Parametric Oracles

ParametricOracle

Abstract type for oracles whose constraint set $C(\theta)$ depends on parameters.

Concrete subtypes hold parameter functions ($\theta \to$ constraint data). Use materialize to instantiate a concrete oracle for a given $\theta$.

materialize(plmo::ParametricOracle, θ) -> concrete_lmo

Evaluate parameter functions at $\theta$ and return a concrete oracle.

ParametricBox(lb_fn, ub_fn)

Parametric box

\[C(\theta) = \{x : l(\theta) \le x \le u(\theta)\}\]
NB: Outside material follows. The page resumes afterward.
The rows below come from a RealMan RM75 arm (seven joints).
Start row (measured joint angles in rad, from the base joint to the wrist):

• lb_fn(θ) -> Vector: lower bound function
• ub_fn(θ) -> Vector: upper bound function

ParametricSimplex{R, Equality}(r_fn)

Parametric simplex

\[C(\theta) = \{x \ge 0 : \sum x_i \le r(\theta)\}\]

(or $= r(\theta)$ when Equality=true).

• r_fn(θ) -> scalar: budget function

ParametricProbSimplex(r_fn)

Convenience constructor for ParametricSimplex{R, true} – the parameterized probability simplex

\[\{x \ge 0 : \sum x_i = r(\theta)\}\]

ParametricWeightedSimplex(α_fn, β_fn, lb_fn)

Parametric weighted simplex

\[C(\theta) = \{x \ge l(\theta) : \langle \alpha(\theta), x \rangle \le \beta(\theta)\}\]

• α_fn(θ) -> Vector: cost coefficient function
• β_fn(θ) -> scalar: budget function
• lb_fn(θ) -> Vector: lower bound function